***** SUPPLIED DATA

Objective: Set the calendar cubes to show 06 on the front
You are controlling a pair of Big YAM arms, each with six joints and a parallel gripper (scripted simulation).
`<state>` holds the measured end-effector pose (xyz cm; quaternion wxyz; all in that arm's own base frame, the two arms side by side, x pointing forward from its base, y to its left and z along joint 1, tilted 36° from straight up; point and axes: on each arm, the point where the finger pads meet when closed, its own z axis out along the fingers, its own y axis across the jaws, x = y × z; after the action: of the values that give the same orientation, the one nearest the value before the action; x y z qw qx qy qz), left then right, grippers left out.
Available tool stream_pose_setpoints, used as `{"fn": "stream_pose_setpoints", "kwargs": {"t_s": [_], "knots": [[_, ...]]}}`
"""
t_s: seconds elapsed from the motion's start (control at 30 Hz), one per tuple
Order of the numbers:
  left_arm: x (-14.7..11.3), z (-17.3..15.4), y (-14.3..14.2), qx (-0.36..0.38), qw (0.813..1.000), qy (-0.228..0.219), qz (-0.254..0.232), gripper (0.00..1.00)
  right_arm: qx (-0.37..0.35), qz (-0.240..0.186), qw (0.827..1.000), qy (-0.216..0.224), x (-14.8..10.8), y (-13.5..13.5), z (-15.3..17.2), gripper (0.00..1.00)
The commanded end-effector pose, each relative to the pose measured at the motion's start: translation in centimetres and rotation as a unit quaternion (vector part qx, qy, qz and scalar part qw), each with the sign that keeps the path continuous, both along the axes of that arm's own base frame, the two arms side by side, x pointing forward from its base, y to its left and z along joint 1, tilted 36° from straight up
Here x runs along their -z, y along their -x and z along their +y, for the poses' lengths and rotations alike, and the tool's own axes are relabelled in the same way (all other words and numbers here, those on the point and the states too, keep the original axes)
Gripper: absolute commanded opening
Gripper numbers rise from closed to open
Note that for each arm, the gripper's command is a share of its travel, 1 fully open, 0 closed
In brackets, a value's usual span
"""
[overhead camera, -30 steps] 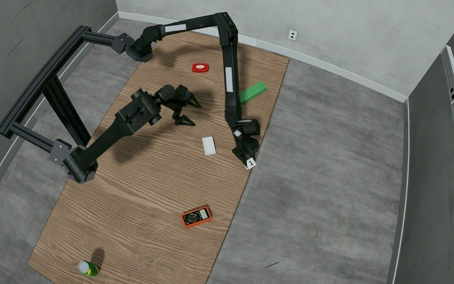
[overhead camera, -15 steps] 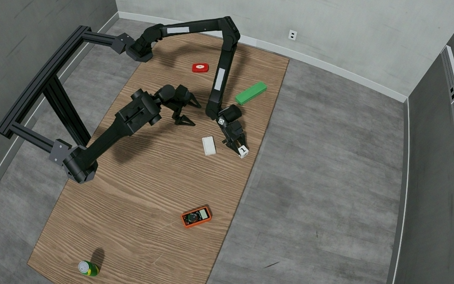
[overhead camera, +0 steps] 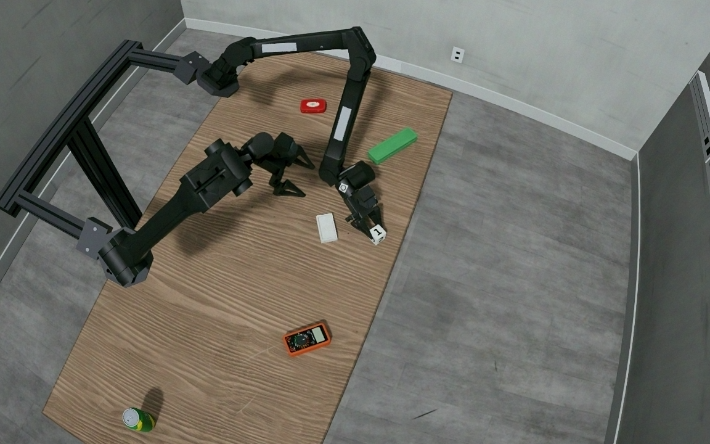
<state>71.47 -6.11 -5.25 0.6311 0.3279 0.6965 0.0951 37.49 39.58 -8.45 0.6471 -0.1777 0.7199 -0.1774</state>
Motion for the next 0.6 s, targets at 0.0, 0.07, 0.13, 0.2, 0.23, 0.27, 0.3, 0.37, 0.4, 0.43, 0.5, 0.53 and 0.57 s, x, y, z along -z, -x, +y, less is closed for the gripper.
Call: {"fn": "stream_pose_setpoints", "kwargs": {"t_s": [0.0, 0.07, 0.13, 0.2, 0.23, 0.27, 0.3, 0.37, 0.4, 0.43, 0.5, 0.53, 0.57], "knots": [[-1.7, -0.8, -1.0, 0.006, 1.0, 0.0, -0.011, 0.35, -0.001, -0.01, 1.0, -0.02, -0.9, -0.3, 0.8, 1.0], [-2.0, -0.1, -1.2, 0.003, 1.0, 0.0, -0.022, 0.35, -0.001, -0.01, 1.0, -0.02, -0.9, -0.3, 0.8, 1.0], [-0.4, 0.6, -0.9, -0.001, 1.0, -0.001, -0.014, 0.35, -0.001, -0.01, 1.0, -0.02, -0.9, -0.3, 0.8, 1.0], [-0.3, 0.8, -0.9, -0.003, 1.0, -0.001, -0.014, 0.35, -0.001, -0.01, 1.0, -0.02, -0.9, -0.3, 0.8, 1.0], [-0.3, 0.8, -0.9, -0.003, 1.0, -0.001, -0.014, 0.35, -0.001, -0.01, 1.0, -0.02, -0.9, -0.3, 0.8, 1.0], [-0.2, 1.0, -0.9, -0.004, 1.0, -0.001, -0.014, 0.35, -0.001, -0.01, 1.0, -0.02, -0.9, -0.3, 0.8, 1.0], [-0.2, 1.1, -0.9, -0.004, 1.0, -0.001, -0.014, 0.35, -0.001, -0.01, 1.0, -0.02, -0.9, -0.3, 0.8, 1.0], [-0.1, 1.1, -0.9, -0.004, 1.0, -0.002, -0.014, 0.35, -0.001, -0.01, 1.0, -0.02, -0.9, -0.3, 0.8, 1.0], [0.0, 1.1, -0.9, -0.004, 1.0, -0.002, -0.014, 0.35, -0.001, -0.01, 1.0, -0.02, -0.9, -0.3, 0.8, 1.0], [0.0, 1.2, -0.9, -0.004, 1.0, -0.002, -0.014, 0.35, -0.001, -0.01, 1.0, -0.02, -0.9, -0.3, 0.8, 1.0], [0.0, 1.2, -0.9, -0.004, 1.0, -0.002, -0.014, 0.35, -0.001, -0.01, 1.0, -0.02, -0.9, -0.3, 0.8, 1.0], [-0.5, 1.2, -1.1, -0.004, 1.0, -0.002, -0.019, 0.35, -0.001, -0.01, 1.0, -0.02, -0.9, -0.3, 0.8, 1.0], [-1.1, 1.2, -1.2, -0.004, 1.0, -0.002, -0.023, 0.35, -0.001, -0.01, 1.0, -0.02, -0.9, -0.3, 0.8, 1.0]]}}
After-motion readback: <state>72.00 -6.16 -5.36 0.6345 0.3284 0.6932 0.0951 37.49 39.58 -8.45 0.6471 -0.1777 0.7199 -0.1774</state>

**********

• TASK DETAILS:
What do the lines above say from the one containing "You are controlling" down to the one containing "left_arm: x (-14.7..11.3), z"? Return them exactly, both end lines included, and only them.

• ANSWER SPACE:
You are controlling a pair of Big YAM arms, each with six joints and a parallel gripper (scripted simulation).
`<state>` holds the measured end-effector pose (xyz cm; quaternion wxyz; all in that arm's own base frame, the two arms side by side, x pointing forward from its base, y to its left and z along joint 1, tilted 36° from straight up; point and axes: on each arm, the point where the finger pads meet when closed, its own z axis out along the fingers, its own y axis across the jaws, x = y × z; after the action: of the values that give the same orientation, the one nearest the value before the action; x y z qw qx qy qz), left then right, grippers left out.
Available tool stream_pose_setpoints, used as `{"fn": "stream_pose_setpoints", "kwargs": {"t_s": [_], "knots": [[_, ...]]}}`
"""
t_s: seconds elapsed from the motion's start (control at 30 Hz), one per tuple
Order of the numbers:
  left_arm: x (-14.7..11.3), z (-17.3..15.4), y (-14.3..14.2), qx (-0.36..0.38), qw (0.813..1.000), qy (-0.228..0.219), qz (-0.254..0.232), gripper (0.00..1.00)

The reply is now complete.